Retype the listing below line for line, but only from the line with "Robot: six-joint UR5" down to the line with "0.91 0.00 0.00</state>", inclusive. Pictures stay out.

* [INPUT DATA]
****

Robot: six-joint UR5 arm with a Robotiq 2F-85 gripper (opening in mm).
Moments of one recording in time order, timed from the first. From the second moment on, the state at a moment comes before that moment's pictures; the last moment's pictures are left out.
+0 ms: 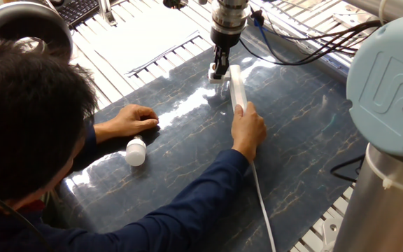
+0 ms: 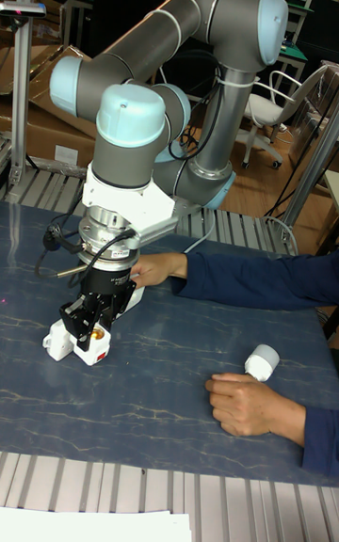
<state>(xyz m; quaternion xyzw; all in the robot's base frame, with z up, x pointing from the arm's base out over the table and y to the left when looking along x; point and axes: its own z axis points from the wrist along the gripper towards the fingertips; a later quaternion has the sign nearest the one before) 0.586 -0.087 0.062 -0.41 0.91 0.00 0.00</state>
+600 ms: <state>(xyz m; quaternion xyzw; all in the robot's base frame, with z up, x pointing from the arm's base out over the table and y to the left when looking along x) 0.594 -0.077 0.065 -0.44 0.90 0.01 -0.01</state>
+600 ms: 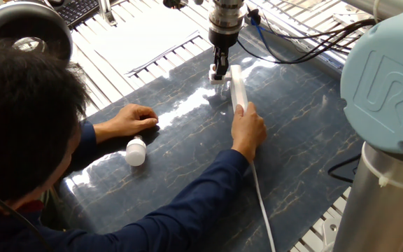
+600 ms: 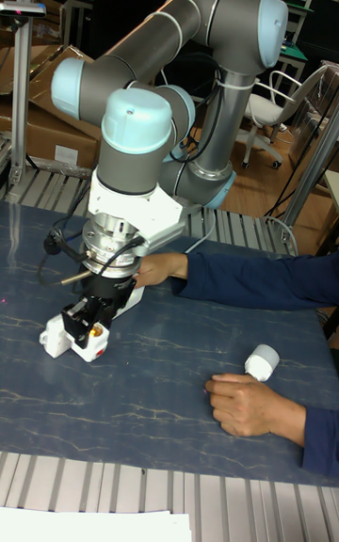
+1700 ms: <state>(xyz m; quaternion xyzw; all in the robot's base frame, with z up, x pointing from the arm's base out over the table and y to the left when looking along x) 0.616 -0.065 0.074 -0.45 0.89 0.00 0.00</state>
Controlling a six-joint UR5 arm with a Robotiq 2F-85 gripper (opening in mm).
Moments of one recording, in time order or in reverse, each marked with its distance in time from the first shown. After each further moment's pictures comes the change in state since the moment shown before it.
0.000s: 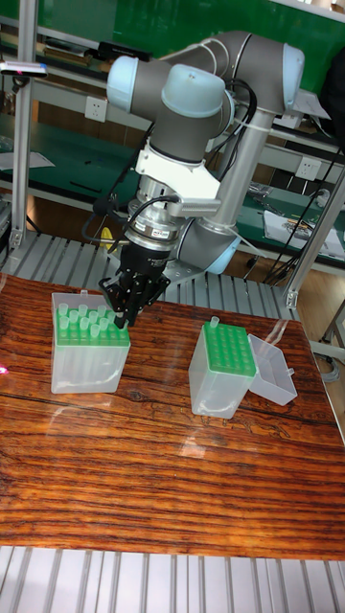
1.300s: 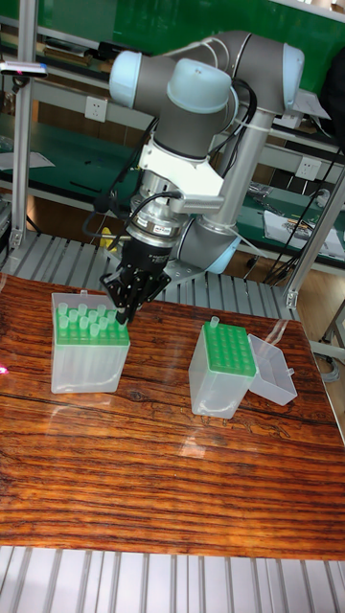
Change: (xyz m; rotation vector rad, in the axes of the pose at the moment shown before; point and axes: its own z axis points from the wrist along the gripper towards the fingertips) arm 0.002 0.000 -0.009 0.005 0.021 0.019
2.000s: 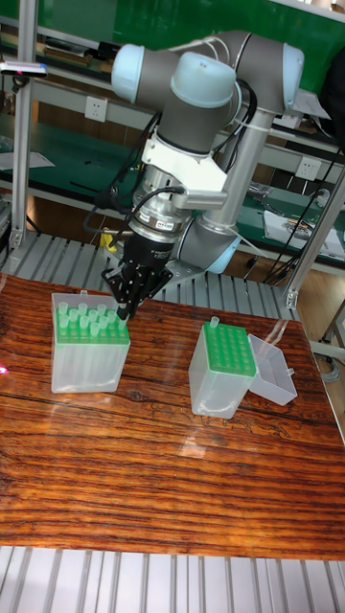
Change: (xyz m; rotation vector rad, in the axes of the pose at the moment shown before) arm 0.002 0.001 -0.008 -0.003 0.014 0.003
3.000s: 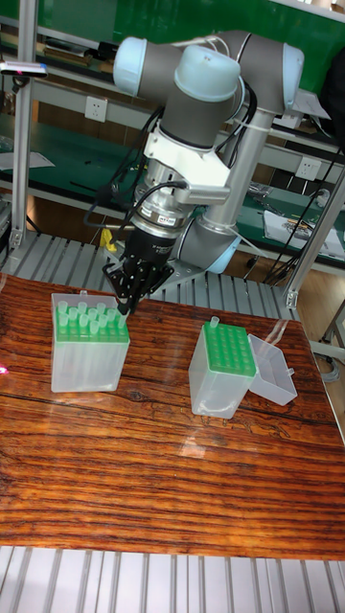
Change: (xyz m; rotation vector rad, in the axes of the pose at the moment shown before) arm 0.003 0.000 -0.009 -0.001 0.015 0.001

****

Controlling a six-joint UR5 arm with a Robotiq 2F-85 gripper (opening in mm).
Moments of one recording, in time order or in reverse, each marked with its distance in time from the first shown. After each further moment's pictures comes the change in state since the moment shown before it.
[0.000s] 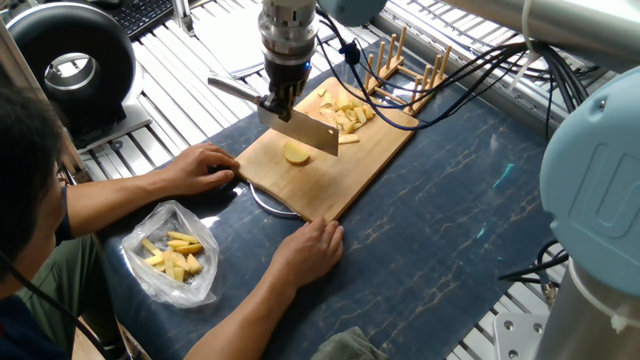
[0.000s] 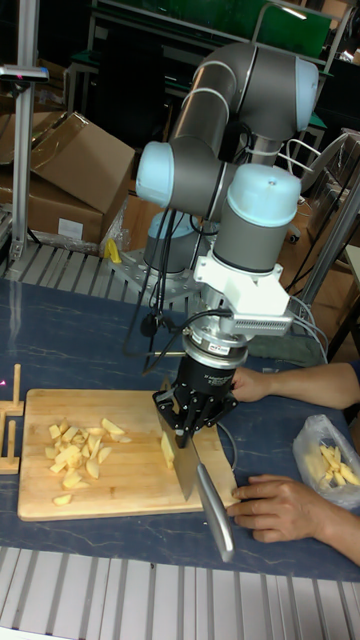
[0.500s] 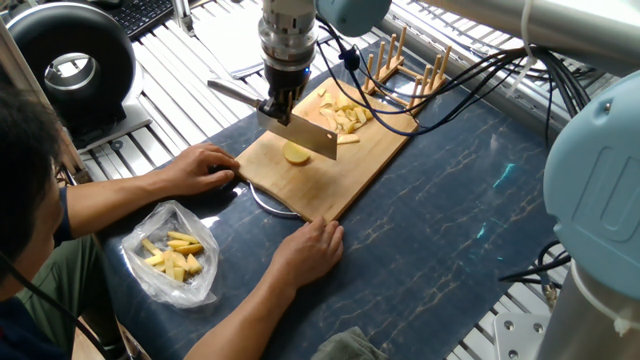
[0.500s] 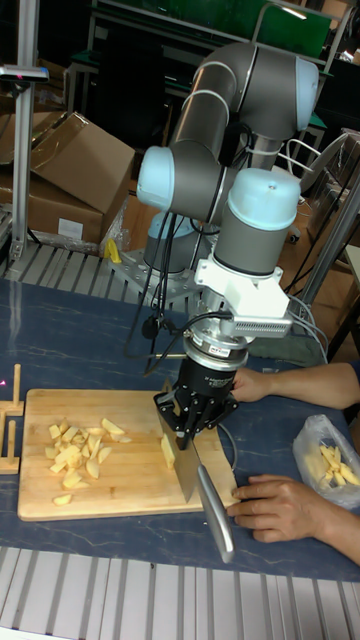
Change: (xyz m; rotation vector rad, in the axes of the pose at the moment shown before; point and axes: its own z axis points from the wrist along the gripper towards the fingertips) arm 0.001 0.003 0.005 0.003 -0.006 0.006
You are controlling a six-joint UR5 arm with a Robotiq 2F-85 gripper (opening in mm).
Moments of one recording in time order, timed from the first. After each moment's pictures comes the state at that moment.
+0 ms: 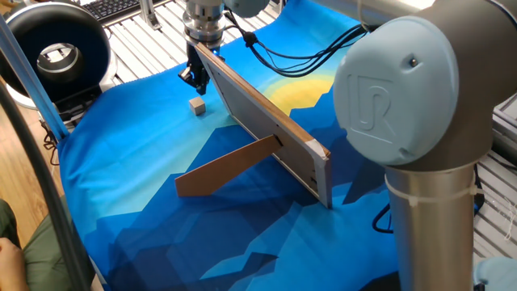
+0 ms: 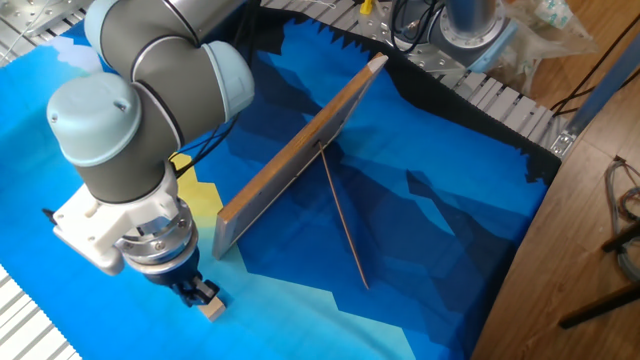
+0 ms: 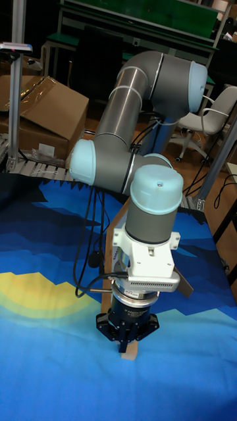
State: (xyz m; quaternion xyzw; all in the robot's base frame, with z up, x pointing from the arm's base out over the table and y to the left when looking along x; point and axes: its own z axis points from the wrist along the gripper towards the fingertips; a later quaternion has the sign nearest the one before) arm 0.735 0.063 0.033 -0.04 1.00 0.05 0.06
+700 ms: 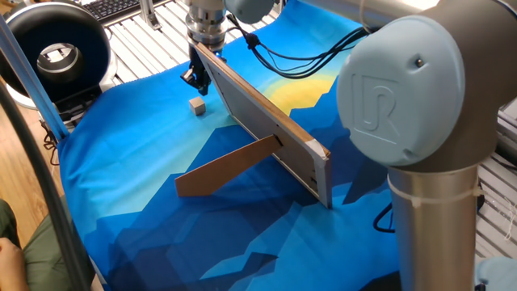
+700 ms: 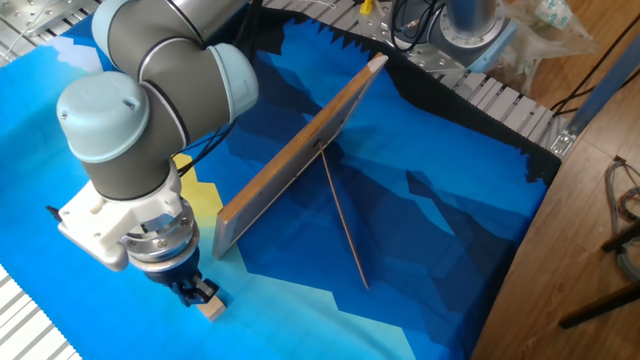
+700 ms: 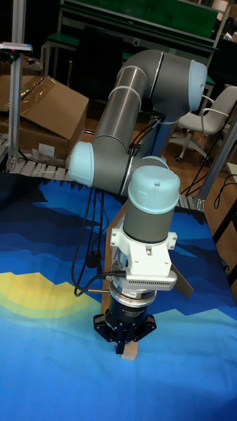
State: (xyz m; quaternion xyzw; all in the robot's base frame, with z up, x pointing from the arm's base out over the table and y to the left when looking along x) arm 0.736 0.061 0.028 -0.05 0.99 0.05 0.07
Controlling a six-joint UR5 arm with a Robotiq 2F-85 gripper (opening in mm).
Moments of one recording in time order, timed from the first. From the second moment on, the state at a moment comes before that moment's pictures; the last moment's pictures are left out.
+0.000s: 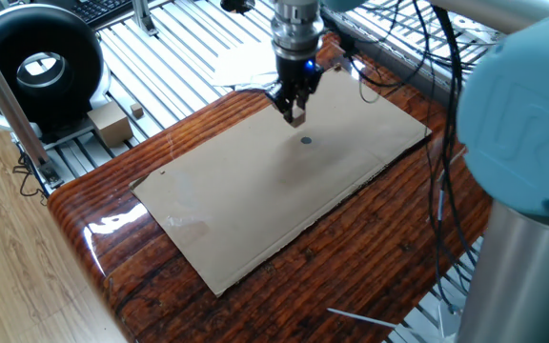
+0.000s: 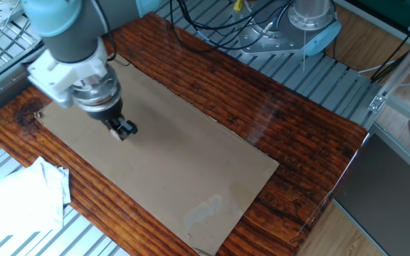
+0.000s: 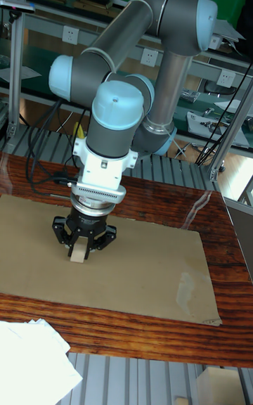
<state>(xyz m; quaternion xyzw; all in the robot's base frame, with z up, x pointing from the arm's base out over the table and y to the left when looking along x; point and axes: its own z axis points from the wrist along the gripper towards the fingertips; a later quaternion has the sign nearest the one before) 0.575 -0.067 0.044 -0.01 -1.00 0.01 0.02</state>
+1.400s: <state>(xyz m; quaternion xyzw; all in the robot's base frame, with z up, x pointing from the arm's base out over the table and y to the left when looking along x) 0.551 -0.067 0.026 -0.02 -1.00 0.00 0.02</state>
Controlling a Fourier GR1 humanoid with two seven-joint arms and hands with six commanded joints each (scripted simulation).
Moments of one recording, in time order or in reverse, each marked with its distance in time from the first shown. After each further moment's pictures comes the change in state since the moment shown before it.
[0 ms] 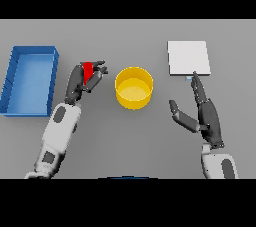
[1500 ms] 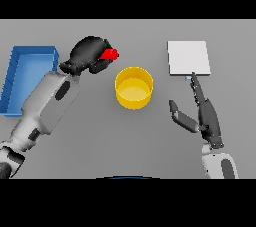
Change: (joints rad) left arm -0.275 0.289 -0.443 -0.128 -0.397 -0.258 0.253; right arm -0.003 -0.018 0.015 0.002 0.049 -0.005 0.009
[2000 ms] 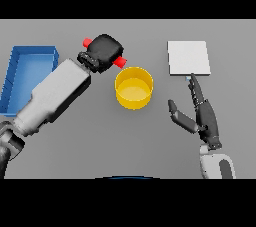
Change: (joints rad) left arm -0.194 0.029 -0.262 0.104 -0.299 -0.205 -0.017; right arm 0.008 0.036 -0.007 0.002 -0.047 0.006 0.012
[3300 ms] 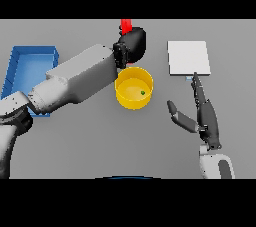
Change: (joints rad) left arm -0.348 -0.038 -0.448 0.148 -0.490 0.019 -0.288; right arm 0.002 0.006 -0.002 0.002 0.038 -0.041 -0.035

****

* [SOLUTION TO THIS TASK]
Robot: six-joint UR5 arm with a Robotiq 2F-85 gripper (opening in mm).
Moments of one recording in time order, timed from the first. From the second moment on, the state at a moment comes before that moment's pictures; the last moment's pictures are left out.
+0 ms: 
+0 ms: 
<state>(xyz m; quaternion xyzw; all in the robot's base frame, with z up, x pointing from the arm's base out over the table and y to the left when looking along x; point and axes: its own z axis points from the wrist along the gripper towards the fingertips; a later quaternion has the sign nearest the one before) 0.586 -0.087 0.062 -0.41 0.91 0.00 0.00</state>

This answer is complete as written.